> EXERCISE DETAILS: Each line of the data below containing "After" needs to be listed.

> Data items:
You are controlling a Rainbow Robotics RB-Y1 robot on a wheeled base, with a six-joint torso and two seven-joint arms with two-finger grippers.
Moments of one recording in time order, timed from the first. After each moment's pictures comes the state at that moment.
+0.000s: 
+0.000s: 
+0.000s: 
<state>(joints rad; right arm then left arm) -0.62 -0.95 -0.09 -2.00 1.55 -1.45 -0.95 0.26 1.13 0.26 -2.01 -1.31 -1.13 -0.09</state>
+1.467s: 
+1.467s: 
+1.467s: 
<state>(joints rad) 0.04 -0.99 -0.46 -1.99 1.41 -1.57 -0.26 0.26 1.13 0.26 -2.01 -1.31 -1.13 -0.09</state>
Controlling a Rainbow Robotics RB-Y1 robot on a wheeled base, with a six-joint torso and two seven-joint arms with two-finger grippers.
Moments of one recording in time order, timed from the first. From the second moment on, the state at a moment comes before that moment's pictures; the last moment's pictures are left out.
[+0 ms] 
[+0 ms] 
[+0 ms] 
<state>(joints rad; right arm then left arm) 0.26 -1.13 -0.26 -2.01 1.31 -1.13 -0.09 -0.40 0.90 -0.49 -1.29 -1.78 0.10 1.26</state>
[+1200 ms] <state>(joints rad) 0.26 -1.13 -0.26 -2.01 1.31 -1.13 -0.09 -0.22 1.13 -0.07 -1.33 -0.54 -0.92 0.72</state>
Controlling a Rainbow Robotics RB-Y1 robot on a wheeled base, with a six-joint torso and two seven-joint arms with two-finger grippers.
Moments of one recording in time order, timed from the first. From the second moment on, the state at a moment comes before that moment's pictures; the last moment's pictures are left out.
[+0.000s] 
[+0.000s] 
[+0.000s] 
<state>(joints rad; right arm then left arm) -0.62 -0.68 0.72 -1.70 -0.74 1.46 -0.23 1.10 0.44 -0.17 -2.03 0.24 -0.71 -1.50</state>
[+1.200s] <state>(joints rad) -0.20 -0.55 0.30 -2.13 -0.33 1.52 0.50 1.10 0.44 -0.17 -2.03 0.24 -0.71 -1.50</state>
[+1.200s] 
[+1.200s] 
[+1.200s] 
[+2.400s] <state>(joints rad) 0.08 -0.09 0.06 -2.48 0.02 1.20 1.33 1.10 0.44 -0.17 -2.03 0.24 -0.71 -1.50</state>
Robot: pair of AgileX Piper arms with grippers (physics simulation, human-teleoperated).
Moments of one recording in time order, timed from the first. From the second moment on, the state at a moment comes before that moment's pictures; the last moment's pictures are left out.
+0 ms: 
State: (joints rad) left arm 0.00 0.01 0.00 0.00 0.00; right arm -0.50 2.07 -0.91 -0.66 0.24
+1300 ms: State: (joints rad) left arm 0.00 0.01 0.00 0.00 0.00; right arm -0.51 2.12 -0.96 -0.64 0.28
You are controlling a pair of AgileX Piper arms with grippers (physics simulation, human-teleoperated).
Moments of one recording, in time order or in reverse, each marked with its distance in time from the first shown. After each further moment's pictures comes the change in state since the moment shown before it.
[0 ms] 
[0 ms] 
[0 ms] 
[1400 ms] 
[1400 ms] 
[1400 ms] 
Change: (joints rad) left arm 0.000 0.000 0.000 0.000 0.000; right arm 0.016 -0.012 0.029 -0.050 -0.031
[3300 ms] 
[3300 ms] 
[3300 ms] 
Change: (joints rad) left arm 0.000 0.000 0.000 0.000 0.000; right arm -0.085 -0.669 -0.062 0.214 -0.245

> SOLUTION BELOW:
Moments of one recording in time order, timed from the first. After each moment's pictures comes the state at that moment.
Moments of one recording, in time order or in reverse, each marked with its distance in time from the first shown. After each further moment's pictures comes the change in state since the moment shown before it.

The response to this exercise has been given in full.